The Financial Industry Regulatory Authority “FINRA” has brought
charges of insufficient funds against Charles Schwab & Co., Inc. The
company was accused of not maintaining the funds necessary to uphold obligations
to its customers, counterparties, and creditors. Charles Schwab has submitted
a letter of Acceptance, Waiver, and Consent (“AWC”) and has
agreed to pay $2 million dollars for their alleged transgression.
Charles Schwab & Co., Inc. is a nationally recognized broker dealer
that has been registered with FINRA or one of its predecessors since 1970.
Schwab is centrally located in San Francisco, with 350 branches around
the country and around 7,400 registered members.

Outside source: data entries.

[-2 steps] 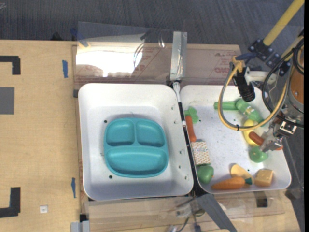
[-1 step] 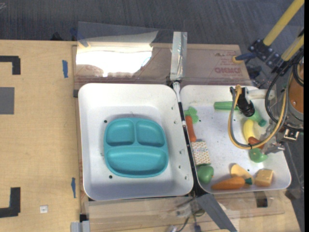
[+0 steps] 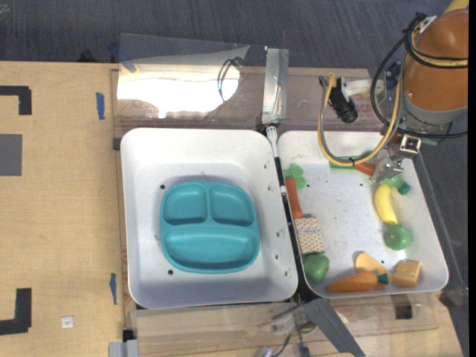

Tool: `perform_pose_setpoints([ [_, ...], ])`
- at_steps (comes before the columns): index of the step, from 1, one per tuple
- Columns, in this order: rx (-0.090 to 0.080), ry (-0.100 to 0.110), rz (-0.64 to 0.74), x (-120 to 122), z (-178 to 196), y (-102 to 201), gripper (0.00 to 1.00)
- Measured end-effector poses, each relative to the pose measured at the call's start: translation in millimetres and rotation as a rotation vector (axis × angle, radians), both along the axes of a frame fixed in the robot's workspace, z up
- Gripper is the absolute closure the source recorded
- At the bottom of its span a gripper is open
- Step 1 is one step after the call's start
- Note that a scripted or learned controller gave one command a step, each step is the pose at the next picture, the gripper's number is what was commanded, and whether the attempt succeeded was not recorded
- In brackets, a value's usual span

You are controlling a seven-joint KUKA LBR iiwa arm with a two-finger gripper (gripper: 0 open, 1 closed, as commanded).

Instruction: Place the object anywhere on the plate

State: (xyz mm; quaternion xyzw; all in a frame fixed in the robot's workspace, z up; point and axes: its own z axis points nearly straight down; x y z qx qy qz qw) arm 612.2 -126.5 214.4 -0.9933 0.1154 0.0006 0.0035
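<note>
A teal plate [image 3: 210, 225] with three compartments lies in the middle of the left white bin [image 3: 141, 155]. The right bin [image 3: 435, 262] holds several toy foods, among them a yellow banana [image 3: 385, 203], a green ball [image 3: 398, 236], an orange carrot [image 3: 355, 282] and a tan block [image 3: 407, 272]. My gripper [image 3: 390, 166] hangs at the right bin's far right side, just above the banana's top end and beside a small orange piece [image 3: 364, 167]. The wrist hides what lies directly under it.
Along the right bin's left wall lie a red-orange stick [image 3: 294, 196], a speckled cracker [image 3: 309, 233] and a green pepper [image 3: 316, 266]. A yellow cable [image 3: 324, 136] loops over the bin's far edge. A shiny foil sheet [image 3: 186, 88] lies behind the left bin.
</note>
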Motion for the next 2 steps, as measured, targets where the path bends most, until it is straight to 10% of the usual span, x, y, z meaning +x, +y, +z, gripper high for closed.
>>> perform_pose_setpoints([
  [2, -0.005, -0.002, 0.026, -113, 67, -65, 1.0],
])
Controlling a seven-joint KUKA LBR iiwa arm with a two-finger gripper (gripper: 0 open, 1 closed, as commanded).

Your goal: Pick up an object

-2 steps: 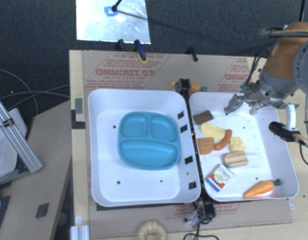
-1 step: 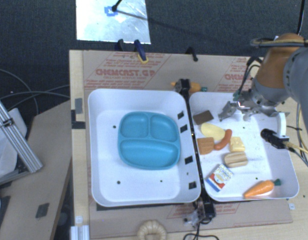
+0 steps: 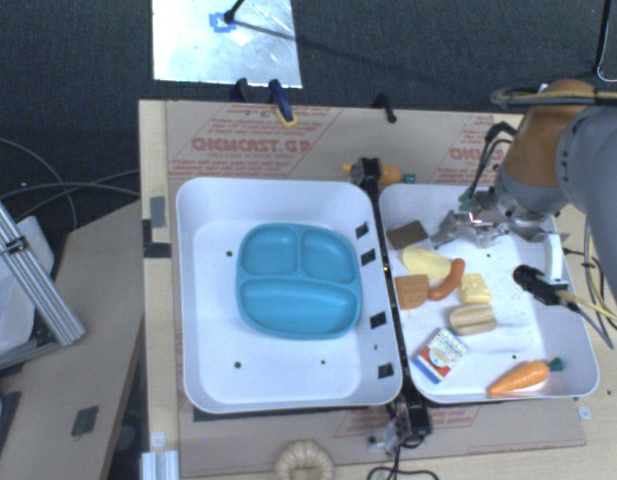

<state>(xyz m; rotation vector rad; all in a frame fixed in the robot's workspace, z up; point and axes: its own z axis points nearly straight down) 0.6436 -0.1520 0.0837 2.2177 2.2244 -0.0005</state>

According to FINRA, between May 15 and July 1, 2014, the firm made overnight
investments to their parent company, Charles Schwab Corporation (CSC).
The transfers, which happened on three separate days, allegedly led to
deficient net capital, in direct violation of the SEA Rule 15c3-1(a).
This rule was established to make sure that broker-dealer firms maintained
sufficient net capital in order to meet obligations to customers, counterparties,
and creditors. FINRA made three allegations of this conduct against Schwab:
May 15, 2014- The Schwab Company received $2.4 billion in customer funds, near the end
of the day. It could not invest all of the money in the time allotted,
so the Treasury group approved the transfer of $1 billion to CSC. The
Treasury group did not consult the Regulatory Reporting group at the time
of the transfer. CSC invested the funds in an overnight loan in accordance
with the Loan Agreement and made repayments to Schwab in the morning.
These transactions left the net capital short of $612 million dollars.
June 2, 2014- Similar to the situation listed previously, Schwab received $2.5 billion
in customer funds late in the day. Unable to invest all of it, again,
the Treasury group approved the overnight transfer of $1 billion to CSC.
The CSC invested funds overnight and sent money back to Schwab in the
morning in repayment loans. Not consulting the Regulatory Report group,
the company had a net capital deficiency of $775 million.
July 1, 2014- Schwab obtained $2.8 billion in customer funds near the end of the day.
In a bid to invest all the money in a timely manner, the Treasury group
agreed to transfer $1 billion to CSC. CSC invested the money overnight
and repaid the loans to Schwab in the morning. By not checking in with
the Regulatory Reporting group, the firm was short $287 million in net capital.
On July 2, 2014, the Treasury group questioned the transactions and wondered
if they were in violation of the SEA rules. Upon investigating, the firm
found that it was in violation of SEA Rule 15c3-1(a) and reported themselves
to the Securities and Exchange Commission the same day. Schwab has agreed
to be censured and pay a fine of $2 million, along with submitting the AWC.